WHAT YOU SHOULD DO:
In the records below, the line with "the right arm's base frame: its" opens the range and the line with "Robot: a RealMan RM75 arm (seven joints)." closes it; print that range exactly and nothing else.

DATASET RECORDS:
+ + + + +

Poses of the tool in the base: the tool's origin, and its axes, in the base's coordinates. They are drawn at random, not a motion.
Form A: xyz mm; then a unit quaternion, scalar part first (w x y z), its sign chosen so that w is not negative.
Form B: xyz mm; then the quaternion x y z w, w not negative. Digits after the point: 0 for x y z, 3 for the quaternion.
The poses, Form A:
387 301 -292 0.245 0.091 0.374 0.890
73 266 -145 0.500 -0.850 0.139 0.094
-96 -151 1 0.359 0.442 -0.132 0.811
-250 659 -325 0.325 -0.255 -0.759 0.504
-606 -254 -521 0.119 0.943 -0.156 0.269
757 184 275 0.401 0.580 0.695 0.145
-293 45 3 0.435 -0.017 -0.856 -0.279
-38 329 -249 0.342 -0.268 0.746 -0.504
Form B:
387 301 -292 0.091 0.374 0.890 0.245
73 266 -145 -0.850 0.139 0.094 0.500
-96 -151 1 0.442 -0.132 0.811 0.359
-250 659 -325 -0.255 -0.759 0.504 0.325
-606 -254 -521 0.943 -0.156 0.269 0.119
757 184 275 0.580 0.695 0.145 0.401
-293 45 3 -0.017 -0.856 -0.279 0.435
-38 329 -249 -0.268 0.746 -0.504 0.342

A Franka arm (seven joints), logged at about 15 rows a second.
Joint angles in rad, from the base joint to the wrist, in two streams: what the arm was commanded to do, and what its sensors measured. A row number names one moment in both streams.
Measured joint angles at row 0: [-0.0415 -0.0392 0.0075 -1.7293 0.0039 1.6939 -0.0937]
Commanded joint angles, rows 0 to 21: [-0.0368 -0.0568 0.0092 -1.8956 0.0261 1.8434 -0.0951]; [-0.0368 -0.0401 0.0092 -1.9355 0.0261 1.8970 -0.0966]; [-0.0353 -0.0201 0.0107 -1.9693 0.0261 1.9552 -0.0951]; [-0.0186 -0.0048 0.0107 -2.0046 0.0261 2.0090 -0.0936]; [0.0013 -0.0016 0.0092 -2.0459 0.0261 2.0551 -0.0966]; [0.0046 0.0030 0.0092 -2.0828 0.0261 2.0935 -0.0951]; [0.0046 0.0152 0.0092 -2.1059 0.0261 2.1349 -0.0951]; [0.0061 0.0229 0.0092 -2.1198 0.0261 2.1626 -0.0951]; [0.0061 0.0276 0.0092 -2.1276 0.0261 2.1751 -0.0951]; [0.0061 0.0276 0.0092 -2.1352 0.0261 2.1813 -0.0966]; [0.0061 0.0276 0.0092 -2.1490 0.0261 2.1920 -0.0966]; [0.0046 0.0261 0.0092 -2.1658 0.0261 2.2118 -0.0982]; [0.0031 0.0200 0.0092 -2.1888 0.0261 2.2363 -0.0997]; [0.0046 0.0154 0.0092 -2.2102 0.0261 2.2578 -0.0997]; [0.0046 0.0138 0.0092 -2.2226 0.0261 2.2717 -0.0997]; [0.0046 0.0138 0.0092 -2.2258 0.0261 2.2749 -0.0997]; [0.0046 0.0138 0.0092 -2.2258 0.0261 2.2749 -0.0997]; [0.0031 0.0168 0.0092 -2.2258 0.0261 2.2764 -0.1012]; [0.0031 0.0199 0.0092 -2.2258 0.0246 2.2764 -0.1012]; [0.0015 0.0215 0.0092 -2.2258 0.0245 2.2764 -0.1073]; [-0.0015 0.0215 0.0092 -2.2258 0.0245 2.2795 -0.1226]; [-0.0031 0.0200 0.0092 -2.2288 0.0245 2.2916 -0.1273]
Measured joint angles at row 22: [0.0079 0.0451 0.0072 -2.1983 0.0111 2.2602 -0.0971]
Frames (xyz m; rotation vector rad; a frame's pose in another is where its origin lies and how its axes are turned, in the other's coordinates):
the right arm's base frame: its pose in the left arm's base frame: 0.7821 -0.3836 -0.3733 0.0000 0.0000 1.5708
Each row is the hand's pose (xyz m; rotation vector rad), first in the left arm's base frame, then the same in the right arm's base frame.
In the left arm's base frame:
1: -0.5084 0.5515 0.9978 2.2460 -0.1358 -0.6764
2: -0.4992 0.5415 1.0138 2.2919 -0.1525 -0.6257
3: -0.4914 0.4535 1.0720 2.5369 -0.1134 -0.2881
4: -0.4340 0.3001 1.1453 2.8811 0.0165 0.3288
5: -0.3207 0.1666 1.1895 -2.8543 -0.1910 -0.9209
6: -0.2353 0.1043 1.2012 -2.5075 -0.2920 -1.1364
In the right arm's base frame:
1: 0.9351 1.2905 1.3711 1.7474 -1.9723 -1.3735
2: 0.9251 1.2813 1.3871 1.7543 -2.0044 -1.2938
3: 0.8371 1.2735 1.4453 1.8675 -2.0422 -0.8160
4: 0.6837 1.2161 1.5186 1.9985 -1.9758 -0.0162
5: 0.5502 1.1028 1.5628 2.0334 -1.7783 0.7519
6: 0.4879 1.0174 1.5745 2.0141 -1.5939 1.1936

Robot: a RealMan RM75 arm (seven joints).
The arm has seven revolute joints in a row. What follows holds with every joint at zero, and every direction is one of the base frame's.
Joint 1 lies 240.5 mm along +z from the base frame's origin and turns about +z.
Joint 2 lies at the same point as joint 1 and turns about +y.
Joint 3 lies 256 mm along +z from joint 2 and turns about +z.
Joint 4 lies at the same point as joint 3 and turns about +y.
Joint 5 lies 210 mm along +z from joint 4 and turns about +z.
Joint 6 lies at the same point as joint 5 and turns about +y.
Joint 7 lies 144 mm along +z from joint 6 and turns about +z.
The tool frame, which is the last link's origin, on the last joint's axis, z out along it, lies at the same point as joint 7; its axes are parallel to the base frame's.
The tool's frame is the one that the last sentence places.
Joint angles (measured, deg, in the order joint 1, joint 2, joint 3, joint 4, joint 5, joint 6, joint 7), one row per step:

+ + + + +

ANSWER AREA:
the right arm's base frame: its pose in the left arm's base frame: 0.7821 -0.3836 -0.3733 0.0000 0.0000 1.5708
Each row is the hand's pose (xyz m; rotation vector rad), first in the left arm's base frame, then the same in the right arm's base frame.
In the left arm's base frame:
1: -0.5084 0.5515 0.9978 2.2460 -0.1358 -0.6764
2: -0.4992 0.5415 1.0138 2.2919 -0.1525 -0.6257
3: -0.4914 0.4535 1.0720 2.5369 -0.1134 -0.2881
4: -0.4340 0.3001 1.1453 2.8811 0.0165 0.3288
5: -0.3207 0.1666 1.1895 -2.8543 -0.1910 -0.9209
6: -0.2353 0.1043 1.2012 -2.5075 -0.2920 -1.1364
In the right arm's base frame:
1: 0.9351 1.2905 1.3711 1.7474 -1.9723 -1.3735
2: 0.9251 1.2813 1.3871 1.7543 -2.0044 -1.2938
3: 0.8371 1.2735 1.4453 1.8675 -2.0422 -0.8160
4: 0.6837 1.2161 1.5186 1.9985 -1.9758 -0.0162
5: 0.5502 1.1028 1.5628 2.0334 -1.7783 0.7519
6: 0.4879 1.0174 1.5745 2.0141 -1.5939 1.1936

Robot: a RealMan RM75 arm (seven joints).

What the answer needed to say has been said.